“Marriages can become plodding, cyclical routines filled with boredom and obligation. No one expects that a marriage will retain the giddy glow of excitement that comes with the novelty of new love. But it is equally wrong to assume that passion must wane simply because of familiarity.”
“Sloth is a romance killer. Even the word chills the air. By sloth I simply mean laziness with respect to marital intimacy. The most common fruits of this heart condition are passivity and unresponsiveness. We begin to let our appearance go. We grow comfortable with bedroom boredom. We tolerate a lack of sexual desire and settle for one partner doing all the initiating.”
“The secret is learning how and what to sow in the garden of a woman’s heart. When you sow the seeds of respect, kind words, acts of tenderness, and thoughtfulness, you reap a reward from your wife in abundance… On the other hand, if you fail to cultivate this relationship, or if you sow seeds of criticism, neglect, or rage, sex becomes little more than a cold, physical act in which your wife feels used and unloved.”
“Romance and resentment cannot exist in the same heart. Resentment will extinguish the embers of romance. That’s why forgiveness is such as essential discipline in marriage. Forgiveness says, ‘By forgiving you, I give up all my rights to punish you for how you’ve hurt me. I no longer hold it against you, expecting you to pay for your transgressions.’ When you forgive you spouse, you choose to relinquish your rights to hold it against her.”
“While men may need to be reminded of the importance of frequent nonsexual touching, many wives have learned that if a woman is not pursuing her husband sexually, just about every other movement toward her husband may go unnoticed.”
“Many people, even godly men and women, live in marriages that are dead because there is no affection. And women endure it because their husbands are good in other ways, or they don’t feel worthy enough to ask for affection. But this is not the way God designed the marital relationship. … If you are in a marriage that lacks it, pray for the Holy Spirit’s transformation.”
“When marriage is filled with more withdrawals than deposits, it’s easy to forget why you married in the first place … The same love that drew us to our mates so that we wanted to spend our lives with them is still there. It may be covered over with the trauma of irritations and the loss of romance, but it’s there nevertheless.”
“When a woman thinks of security, her primary thought is not about a house, a savings account, or tuition for the kids. For her, emotional security matters most: feeling emotionally connected and close to you, and knowing that you are there for her no matter what.”
"When Scripture speaks of ‘cleaving,’ the idea in the Hebrew is to cling, hold, or keep close. Two are joined together face to face, becoming one flesh ... Cleaving, however, is more than sexual. Cleaving also means spiritual and emotional closeness. This is a salient passage for husbands—full of insight. Your wife will feel loved when your move toward her and let her know you want to be close with a look, a touch, or a smile."<
“We learned that sacrifice is the language of romance, and selfishness is the language of isolation and rejection. Commitment inspires one to sacrifice, and sacrifice makes commitment a rare jewel to be cherished.”
Esteem them for acknowledging the need to invest in their marriage by improving their non‐sexual intimacy and romance
Esteem them for battling against the normal slide toward isolation in marriage
Encourage them with Scriptures of hope and help
Let them know they are not alone. We all need to invest more time and energy into this area of marriage!
Encourage them with examples from your own experience and with practical tips that have worked for your marriage
Encourage them to pray every day together, even if it’s just for a moment or two… “first love” can lead to mutual love
Encourage them to not give up or lose hope, and to not even consider divorce as an option
Encourage them to watch out for argument triggers that have a way of killing any hope for tenderness (James 1:19)

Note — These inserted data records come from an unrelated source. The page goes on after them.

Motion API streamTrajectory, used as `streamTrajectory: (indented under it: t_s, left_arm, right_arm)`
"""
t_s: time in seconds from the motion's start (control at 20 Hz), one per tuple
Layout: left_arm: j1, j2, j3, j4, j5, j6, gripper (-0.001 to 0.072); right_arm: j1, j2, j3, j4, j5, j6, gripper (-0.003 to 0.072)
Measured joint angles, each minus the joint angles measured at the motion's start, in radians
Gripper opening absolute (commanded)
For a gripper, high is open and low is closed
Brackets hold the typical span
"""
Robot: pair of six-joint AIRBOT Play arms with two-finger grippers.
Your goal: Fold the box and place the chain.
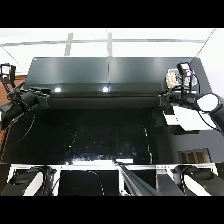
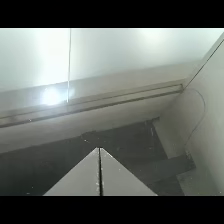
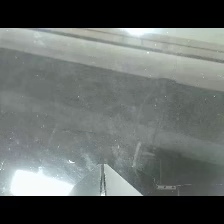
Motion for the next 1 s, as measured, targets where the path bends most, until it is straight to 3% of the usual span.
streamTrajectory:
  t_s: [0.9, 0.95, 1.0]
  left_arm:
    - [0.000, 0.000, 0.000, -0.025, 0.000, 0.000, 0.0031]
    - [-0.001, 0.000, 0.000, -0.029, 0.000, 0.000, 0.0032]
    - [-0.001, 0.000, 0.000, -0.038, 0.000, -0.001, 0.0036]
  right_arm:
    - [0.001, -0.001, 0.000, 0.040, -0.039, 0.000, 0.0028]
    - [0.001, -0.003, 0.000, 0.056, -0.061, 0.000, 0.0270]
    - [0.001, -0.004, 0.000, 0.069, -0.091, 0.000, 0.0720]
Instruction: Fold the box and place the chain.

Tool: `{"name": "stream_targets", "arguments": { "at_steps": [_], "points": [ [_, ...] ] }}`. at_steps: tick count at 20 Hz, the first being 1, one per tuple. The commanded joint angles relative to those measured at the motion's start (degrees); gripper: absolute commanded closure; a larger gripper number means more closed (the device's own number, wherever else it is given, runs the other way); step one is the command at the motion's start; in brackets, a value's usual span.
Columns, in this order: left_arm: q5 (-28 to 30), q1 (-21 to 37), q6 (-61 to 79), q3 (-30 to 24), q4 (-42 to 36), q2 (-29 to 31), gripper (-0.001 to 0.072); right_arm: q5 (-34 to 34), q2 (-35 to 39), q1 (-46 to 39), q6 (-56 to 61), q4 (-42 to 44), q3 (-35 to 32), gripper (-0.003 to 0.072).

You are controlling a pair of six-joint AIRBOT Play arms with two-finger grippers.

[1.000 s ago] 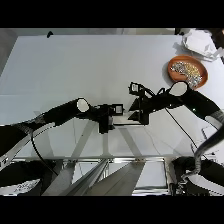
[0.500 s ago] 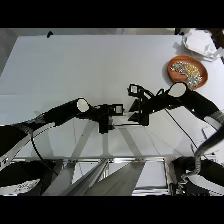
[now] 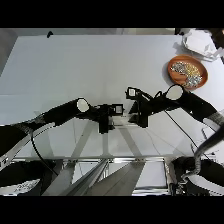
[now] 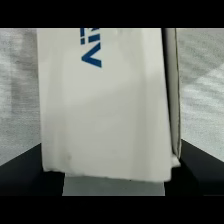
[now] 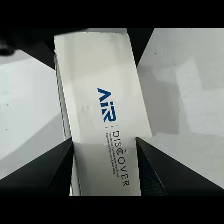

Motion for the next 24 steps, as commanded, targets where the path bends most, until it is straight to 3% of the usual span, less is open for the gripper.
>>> {"name": "stream_targets", "arguments": {
  "at_steps": [1, 4, 10, 15, 17, 24],
  "points": [
    [0.0, -0.02, 0.09, 0.04, 0.07, 0.04, 0.0439, -0.5, 0.17, 0.07, 0.57, -1.14, -0.55, 0.0306],
    [0.0, -0.02, 0.09, 0.04, 0.07, 0.04, 0.0439, -1.03, 2.12, 0.07, 0.17, -1.09, -0.55, 0.0225],
    [0.0, -0.02, 0.09, 0.04, 0.07, 0.04, 0.0439, -2.43, 5.38, 0.07, 0.17, -0.5, -0.55, 0.02],
    [0.0, -0.02, 0.09, 0.04, 0.07, 0.04, 0.0439, -2.64, 5.31, 0.07, 0.17, -0.31, -0.61, 0.0235],
    [0.0, -0.02, 0.09, 0.04, 0.07, 0.04, 0.0439, -2.75, 5.31, 0.07, 0.17, -0.26, -1.22, 0.0306],
    [0.0, -0.02, 0.09, 0.04, 0.07, 0.04, 0.0439, -5.73, 5.33, 0.07, 0.13, 1.11, -4.35, 0.0328]
  ]
}}
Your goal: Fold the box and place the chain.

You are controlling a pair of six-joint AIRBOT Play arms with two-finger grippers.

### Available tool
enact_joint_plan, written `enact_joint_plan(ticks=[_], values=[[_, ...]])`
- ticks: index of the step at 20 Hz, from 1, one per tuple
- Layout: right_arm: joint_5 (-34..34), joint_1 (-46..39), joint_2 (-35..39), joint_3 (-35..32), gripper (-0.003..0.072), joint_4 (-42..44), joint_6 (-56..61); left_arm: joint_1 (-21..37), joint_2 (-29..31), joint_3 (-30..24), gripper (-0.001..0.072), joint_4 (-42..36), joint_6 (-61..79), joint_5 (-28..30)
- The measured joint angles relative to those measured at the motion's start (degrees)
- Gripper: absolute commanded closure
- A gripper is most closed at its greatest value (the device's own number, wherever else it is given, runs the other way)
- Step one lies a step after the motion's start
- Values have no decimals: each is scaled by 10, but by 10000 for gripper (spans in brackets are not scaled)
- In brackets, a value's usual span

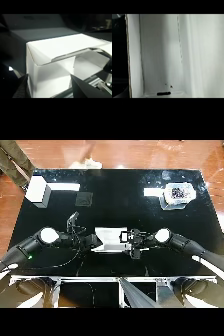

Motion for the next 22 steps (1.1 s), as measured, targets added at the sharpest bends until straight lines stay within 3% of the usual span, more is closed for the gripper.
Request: enact_joint_plan(ticks=[10, 22], values=[[0, 0, 0, 0, 354, 0, 0, -73, 0, 49, 95, 187, -195, 9], [0, 0, 0, 0, 354, 0, 0, -122, -23, 57, 96, 269, -339, 26]])
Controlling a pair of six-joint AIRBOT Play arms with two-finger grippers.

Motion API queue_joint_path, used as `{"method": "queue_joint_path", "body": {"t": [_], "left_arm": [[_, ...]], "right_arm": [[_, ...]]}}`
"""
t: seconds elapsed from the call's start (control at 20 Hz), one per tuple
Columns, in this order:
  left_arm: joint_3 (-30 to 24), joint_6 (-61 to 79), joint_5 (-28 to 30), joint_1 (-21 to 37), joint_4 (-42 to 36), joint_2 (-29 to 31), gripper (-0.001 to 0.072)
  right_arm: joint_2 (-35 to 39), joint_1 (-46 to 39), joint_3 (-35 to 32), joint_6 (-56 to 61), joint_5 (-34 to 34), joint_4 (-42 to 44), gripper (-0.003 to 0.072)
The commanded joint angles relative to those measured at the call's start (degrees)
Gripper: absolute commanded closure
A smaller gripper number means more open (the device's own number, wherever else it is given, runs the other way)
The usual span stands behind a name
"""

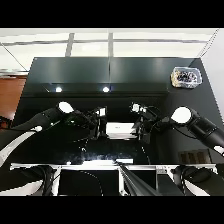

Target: Fold the box and place the chain.

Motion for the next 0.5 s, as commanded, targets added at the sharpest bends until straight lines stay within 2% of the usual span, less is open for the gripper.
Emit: {"method": "queue_joint_path", "body": {"t": [0.0,0.25,0.45], "left_arm": [[0.0,0.0,0.0,0.0,0.0,0.0,0.0226],[0.0,0.0,0.0,0.0,0.0,0.0,0.0226],[0.0,0.0,0.0,0.0,0.0,0.0,0.0226]], "right_arm": [[0.0,0.0,-0.2,1.2,-0.3,0.4,0.0412],[0.6,-0.3,1.8,9.4,3.3,1.2,0.0412],[1.0,-3.5,4.2,16.9,11.4,2.5,0.0413]]}}
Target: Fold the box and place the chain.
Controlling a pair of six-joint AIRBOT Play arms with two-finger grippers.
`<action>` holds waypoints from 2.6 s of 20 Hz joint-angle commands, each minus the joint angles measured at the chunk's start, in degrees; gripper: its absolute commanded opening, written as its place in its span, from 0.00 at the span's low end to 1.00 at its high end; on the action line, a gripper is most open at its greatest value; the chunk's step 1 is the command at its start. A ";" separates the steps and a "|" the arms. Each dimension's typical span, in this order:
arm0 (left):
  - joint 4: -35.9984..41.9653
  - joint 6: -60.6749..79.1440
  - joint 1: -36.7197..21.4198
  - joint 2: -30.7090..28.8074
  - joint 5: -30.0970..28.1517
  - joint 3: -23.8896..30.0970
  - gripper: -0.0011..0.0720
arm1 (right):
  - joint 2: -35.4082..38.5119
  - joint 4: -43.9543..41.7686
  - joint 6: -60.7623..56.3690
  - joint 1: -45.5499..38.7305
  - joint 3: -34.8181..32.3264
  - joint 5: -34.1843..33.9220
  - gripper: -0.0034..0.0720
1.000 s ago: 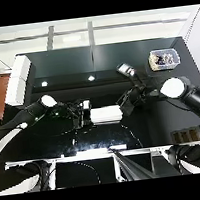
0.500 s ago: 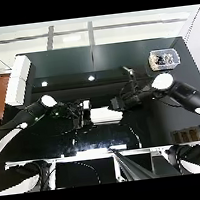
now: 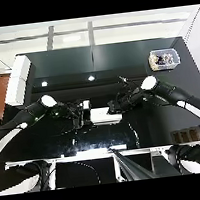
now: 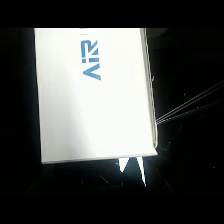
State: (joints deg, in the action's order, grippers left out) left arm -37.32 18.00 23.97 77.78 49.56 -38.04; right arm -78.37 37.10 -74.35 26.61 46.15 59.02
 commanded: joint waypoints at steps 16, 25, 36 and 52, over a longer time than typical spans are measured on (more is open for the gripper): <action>-15.80 -26.10 -2.19 -14.16 6.88 -0.50 1.00 | 17.97 14.58 -0.63 -20.33 4.02 0.79 0.10; -4.96 -28.61 9.33 -3.15 0.52 -13.53 0.99 | 17.97 15.87 -0.70 -20.52 4.02 -1.44 0.09; -5.46 -30.29 14.08 2.86 0.17 -15.50 0.99 | 17.94 16.79 -0.68 -20.52 4.02 -1.68 0.09; -8.66 -31.95 16.85 7.13 -4.76 -15.32 0.99 | 17.94 16.94 -0.68 -20.52 4.02 -2.78 0.09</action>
State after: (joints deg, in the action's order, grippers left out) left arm -45.54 -13.93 39.62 83.18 47.05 -53.36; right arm -60.42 54.06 -75.02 6.09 50.13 56.69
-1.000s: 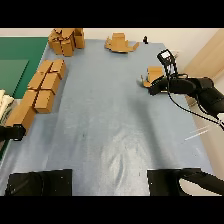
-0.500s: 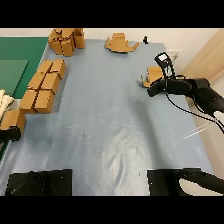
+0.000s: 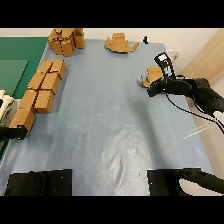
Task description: Fold the box.
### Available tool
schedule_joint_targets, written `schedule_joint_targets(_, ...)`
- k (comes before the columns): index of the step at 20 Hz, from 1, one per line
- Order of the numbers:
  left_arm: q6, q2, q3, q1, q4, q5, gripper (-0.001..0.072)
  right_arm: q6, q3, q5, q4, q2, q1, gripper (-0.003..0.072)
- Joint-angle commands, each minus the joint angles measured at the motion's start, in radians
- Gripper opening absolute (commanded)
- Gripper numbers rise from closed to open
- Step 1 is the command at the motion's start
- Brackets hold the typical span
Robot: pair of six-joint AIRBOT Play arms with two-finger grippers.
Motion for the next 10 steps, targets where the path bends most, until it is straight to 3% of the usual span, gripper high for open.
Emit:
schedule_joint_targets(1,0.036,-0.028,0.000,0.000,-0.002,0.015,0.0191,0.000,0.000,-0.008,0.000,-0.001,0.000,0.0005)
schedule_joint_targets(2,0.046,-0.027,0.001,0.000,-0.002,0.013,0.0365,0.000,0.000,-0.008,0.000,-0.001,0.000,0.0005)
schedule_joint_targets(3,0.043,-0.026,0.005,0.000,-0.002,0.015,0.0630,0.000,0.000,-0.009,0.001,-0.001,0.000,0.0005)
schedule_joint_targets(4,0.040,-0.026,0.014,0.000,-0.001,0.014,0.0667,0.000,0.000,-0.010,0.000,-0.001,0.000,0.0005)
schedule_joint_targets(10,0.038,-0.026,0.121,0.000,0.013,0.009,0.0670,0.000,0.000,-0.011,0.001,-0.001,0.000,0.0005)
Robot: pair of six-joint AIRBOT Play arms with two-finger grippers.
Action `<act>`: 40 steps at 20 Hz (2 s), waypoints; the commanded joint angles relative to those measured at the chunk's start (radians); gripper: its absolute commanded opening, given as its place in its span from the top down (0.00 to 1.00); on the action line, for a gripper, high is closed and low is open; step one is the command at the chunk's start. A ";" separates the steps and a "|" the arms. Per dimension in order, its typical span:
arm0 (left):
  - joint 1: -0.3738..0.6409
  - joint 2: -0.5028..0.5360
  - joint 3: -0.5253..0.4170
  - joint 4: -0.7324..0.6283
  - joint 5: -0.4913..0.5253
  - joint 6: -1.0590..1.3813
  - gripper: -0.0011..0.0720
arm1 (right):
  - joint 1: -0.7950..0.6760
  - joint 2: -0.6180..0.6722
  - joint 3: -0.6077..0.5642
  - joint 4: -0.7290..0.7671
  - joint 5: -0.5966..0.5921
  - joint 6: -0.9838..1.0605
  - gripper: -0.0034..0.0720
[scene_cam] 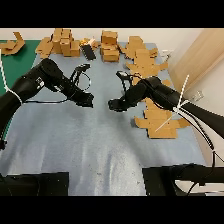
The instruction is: Fold the box.
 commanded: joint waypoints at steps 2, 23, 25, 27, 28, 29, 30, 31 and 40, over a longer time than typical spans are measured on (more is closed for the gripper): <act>0.000 0.000 0.000 0.000 0.000 0.000 0.97 | 0.001 0.000 0.001 0.000 0.000 0.000 0.95; 0.000 -0.001 0.000 -0.030 0.118 0.000 0.97 | -0.283 -0.036 0.132 -0.537 -0.538 0.050 0.81; 0.000 -0.001 0.000 -0.030 0.144 0.000 0.97 | -0.438 -0.036 0.168 -0.645 -0.637 0.025 0.42; 0.000 -0.001 0.000 -0.030 0.152 0.000 0.97 | -0.606 -0.039 0.171 -0.625 -0.619 -0.005 0.41; 0.000 0.000 0.000 -0.030 0.154 0.000 0.97 | -0.692 -0.042 0.171 -0.599 -0.587 -0.026 0.41; 0.000 0.000 0.000 -0.030 0.156 0.000 0.97 | -0.769 -0.045 0.171 -0.572 -0.544 -0.055 0.41; 0.000 0.000 0.000 -0.030 0.156 0.000 0.97 | -0.850 -0.048 0.171 -0.533 -0.500 -0.078 0.41; 0.000 0.000 0.000 -0.030 0.156 0.000 0.97 | -0.922 -0.051 0.171 -0.474 -0.468 -0.103 0.41; 0.000 0.000 0.000 -0.036 0.123 -0.048 0.97 | -1.246 -0.180 0.171 -0.003 -0.510 -0.517 0.41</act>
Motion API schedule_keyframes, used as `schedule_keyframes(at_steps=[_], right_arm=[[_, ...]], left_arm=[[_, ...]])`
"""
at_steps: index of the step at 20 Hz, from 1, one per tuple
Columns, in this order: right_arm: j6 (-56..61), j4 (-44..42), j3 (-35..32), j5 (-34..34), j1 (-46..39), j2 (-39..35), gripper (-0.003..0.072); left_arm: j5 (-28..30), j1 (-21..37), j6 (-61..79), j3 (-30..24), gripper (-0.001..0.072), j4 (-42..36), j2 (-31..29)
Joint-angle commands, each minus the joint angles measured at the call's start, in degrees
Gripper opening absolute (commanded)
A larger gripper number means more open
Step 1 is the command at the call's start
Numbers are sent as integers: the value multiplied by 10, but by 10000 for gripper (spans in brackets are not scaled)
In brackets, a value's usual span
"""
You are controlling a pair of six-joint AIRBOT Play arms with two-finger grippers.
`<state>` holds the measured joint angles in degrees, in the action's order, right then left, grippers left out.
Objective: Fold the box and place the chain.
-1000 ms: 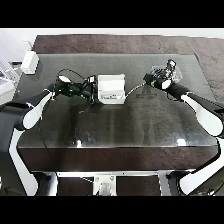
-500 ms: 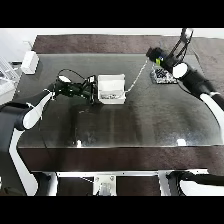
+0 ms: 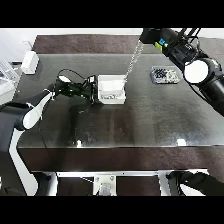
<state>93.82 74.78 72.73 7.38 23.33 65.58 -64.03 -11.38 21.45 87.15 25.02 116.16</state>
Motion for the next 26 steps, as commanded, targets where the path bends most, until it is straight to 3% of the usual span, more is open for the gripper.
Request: schedule_keyframes(at_steps=[1,9,15,19,24,25,26], right_arm=[[0,14,0,0,40,-14,11],[1,13,-12,2,82,9,11],[3,11,-75,4,85,42,11],[5,-8,-116,3,85,88,11],[5,-8,-129,-1,85,197,14],[5,-8,-129,-1,85,214,87],[4,-6,-129,-3,85,228,333]], left_arm=[[0,1,0,0,408,0,0],[0,1,0,0,408,0,0],[0,1,0,0,408,0,0],[0,1,0,0,409,0,0],[0,1,0,0,408,0,0],[0,1,0,0,408,0,0],[0,1,0,0,408,0,0]])
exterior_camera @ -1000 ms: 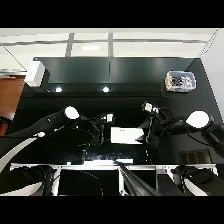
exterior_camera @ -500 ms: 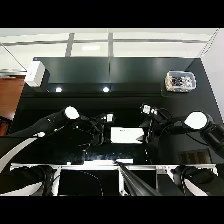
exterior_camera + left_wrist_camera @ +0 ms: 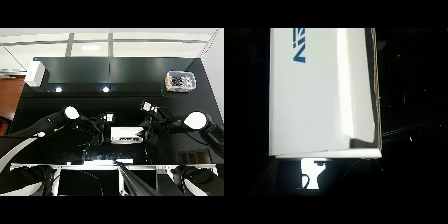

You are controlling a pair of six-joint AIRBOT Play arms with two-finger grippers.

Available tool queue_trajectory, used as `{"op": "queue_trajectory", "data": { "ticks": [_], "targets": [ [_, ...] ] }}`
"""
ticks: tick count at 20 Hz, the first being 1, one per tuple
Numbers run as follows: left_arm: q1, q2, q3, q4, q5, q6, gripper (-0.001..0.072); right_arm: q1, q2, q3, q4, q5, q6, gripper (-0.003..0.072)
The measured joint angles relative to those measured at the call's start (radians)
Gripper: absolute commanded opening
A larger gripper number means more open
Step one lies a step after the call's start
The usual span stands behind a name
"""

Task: Fold the box and place the chain.

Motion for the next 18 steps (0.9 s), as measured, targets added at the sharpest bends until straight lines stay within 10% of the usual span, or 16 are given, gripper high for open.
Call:
{"op": "queue_trajectory", "data": {
  "ticks": [2, 4, 18],
  "targets": [
    [0.0, 0.0, 0.0, 0.0, 0.0, 0.0, 0.031, 0.005, 0.0, 0.0, 0.002, -0.002, 0.0, 0.043],
    [0.0, 0.0, 0.0, 0.0, 0.0, 0.0, 0.031, 0.018, 0.0, 0.0, 0.004, -0.002, 0.002, 0.0235],
    [0.0, 0.0, 0.0, 0.001, 0.0, 0.003, 0.031, 0.055, -0.002, 0.0, 0.0, 0.026, 0.008, 0.0237]
  ]
}}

Encourage them to consider a short TV fast, maybe even 48 hours, to re‐establish meaningful connection (Ephesians 5:16)
Encourage them to put their thoughts down on paper if it helps diffuse the strong emotions involved
Encourage them not to settle for the isolation, but to do the hard work to move back toward one another
Remind them that God has a plan for oneness in their marriage and that He provides the power to make it happen
Encourage them to make a list of the positive things about their spouse and to find time to verbalize those (Philippians 4:6‐8)
Encourage them to be the one to break the stalemate and move closer, to take the risk!
Remind them that love is action, not feelings (1 Corinthians 13:4‐7)
Make a “wish list” of 3 things you desire in your relationship with your spouse.
Take turns sharing your “I wish” statements with your partner and describe how
you would feel if your wish came true.
Talk to your spouse about what affection was like in your family growing up (verbal and non-verbal).
Think about how your father and mother may have shown affection differently.
Discuss ways your family could express more affection for one another.
On a scale of 1-10, rate how much affection you feel you have in your marriage right now. Talk about what you would like it to be if you and your spouse could agree on how to gently and patiently bring about change.
Consider discussing your sexual past with your spouse in a way that is open and honest.
Think of something (hobby, sport, recreational activity) you would like to pursue together.
Talk about one of your favorite dates. What was it about that date that made it so memorable? Is this something you could do again?